Revenge of the Bots

Published on the 30/04/2019 | Written by Heather Wright


Bot attacks_Kasada report

Credential abuse bot attacks going un-noticed down under…

Australian businesses are clueless about who – or more specifically, what – is accessing their website, resulting in a spike in credential abuse attacks.

A report from Australian cybersecurity firm Kasada shows Australian companies lack bot visibility when it comes to what is accessing their sites: 86 percent of Australia’s top 250 websites failed to detect whether it was a human or bot accessing the site, with 90 percent of the sites unable to differentiate between a human customer and a bot submitting credentials to their login page.

The Bots Down Under report says credential abuse attacks were responsible for one-third of the 749 reported data breaches in 2018 with the breaches costing an estimated average of AU$2 million per breach, according to a Ponemon report.

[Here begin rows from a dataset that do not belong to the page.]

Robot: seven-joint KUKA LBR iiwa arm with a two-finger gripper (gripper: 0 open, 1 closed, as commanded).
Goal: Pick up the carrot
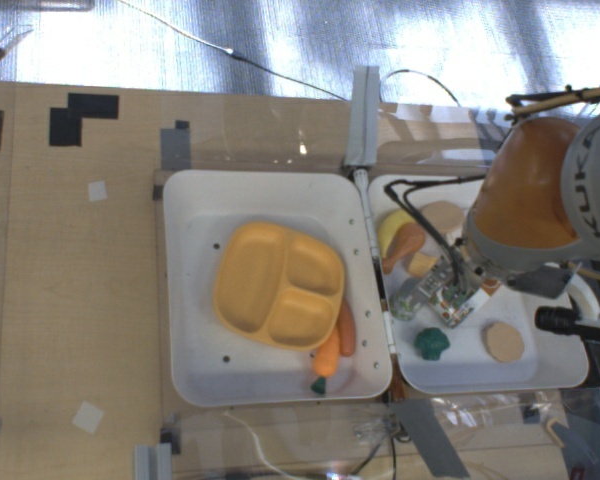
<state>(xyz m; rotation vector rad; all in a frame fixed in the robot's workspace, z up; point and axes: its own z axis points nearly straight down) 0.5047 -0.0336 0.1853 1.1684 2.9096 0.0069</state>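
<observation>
Two white bins sit side by side on the desk. The left bin holds a yellow tray with three compartments, lying a little turned. The carrot lies in this bin at the tray's lower right corner, touching its edge, with its green end pointing down toward the bin's near wall. Just beside the carrot, on its right, is a small reddish sausage, which also rests against the tray's rim.

The arm reaches in from the right over the right bin, its orange band prominent above the wrist. The gripper hangs low over the middle of that bin, well apart from the carrot and on the other side of the divider between the bins. Whether its tips are spread or pressed together cannot be told from here, and nothing can be seen between them.

In the right bin lie a green broccoli piece just below the gripper, a round tan cookie to its right, and some yellow and orange food near the bin's upper left, partly hidden by black cables.
</observation>
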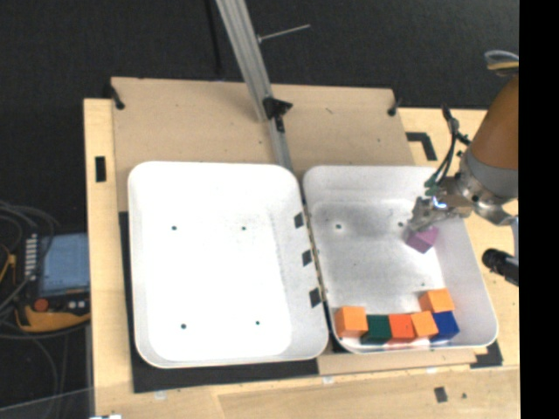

“As many aspects of our lives are global – and much of our information now lives online – this shift places tremendous emphasis on businesses to protect and defend against potential threats.”

Sam Crowther, Kasada CEO, says attacks, particularly credential abuse, have the capacity to compromise everything from a customer’s personal information to business and even national security.

“As many aspects of our lives are global – and much of our information now lives online – this shift places tremendous emphasis on businesses to protect and defend against potential threats.”

The company says last year was a big year for bots in Australia, with Kasada capturing data from more than 100 attacks.

“Credential abuse attacks are an emerging attack type. The 2018 OAIC statistics included 34 incidents, so this sample represents a significant insight into a growing problem.”

Of course, bots causing havoc on the internet aren’t a new phenomenon, with an entire underground economy where bots are used for nefarious purposes.

In fact, bots created more internet traffic than humans in 2012, 2013 and 2016, when they were particularly prevalent and problematic during the US presidential election where they were used to create election talk particularly on Twitter – with pro-Trump bots heavily outnumbering pro-Clinton bots by seven to one.

But Kasada says the credential abuse bot threat is new for businesses who haven’t had a chance to properly assess their risk exposure.

The company says businesses also mistakenly believe web application firewalls will prevent the attacks, or they are relying on reactive controls, including password locks or fraud systems.

And it’s not just bot visibility that needs to be addressed, with the report highlighting bot geography as a critical factor too. Ninety percent of credential abuse attacks came from within Australia’s own back yard – Australian networks.

“This debunks the theory of Island Australia. It is no longer sound strategy to geo-block overseas traffic and assume local traffic is legitimate,” Kasada says.

Techniques deployed to avoid detection included creating login requests identical to users, sending their requests from the same ISP networks, knowing that each IP address only submits a small number of requests, rotating http headers or pretending to be common browsers and following Australian daylight hours.

So what’s a company to do when faced with legions of bots…

It’s a given that Kasada is keen to sell you protection – it is a cybersecurity company, afterall – however the report also offers up an action plan to defeat the credential challenge – something it says requires a multipronged approach.

It says companies need to ask if they fully understand the potential impact of attacks against customer portals and what personal user data could be stolen via the portal, along with whether it allows for the extraction of funds or anything of value. Regular reporting, necessary security controls in place and having a data breach responses plan established and tested are advised for the business.

On the IT side, Kasada recommends only regular web browsers are allowed to access web login pages, and adherence to request flow patterns is enforced. “Take actions to alter the economics of attacking your site” and “visualise the human versus bot activity against your login paths are also recommended as precautions”.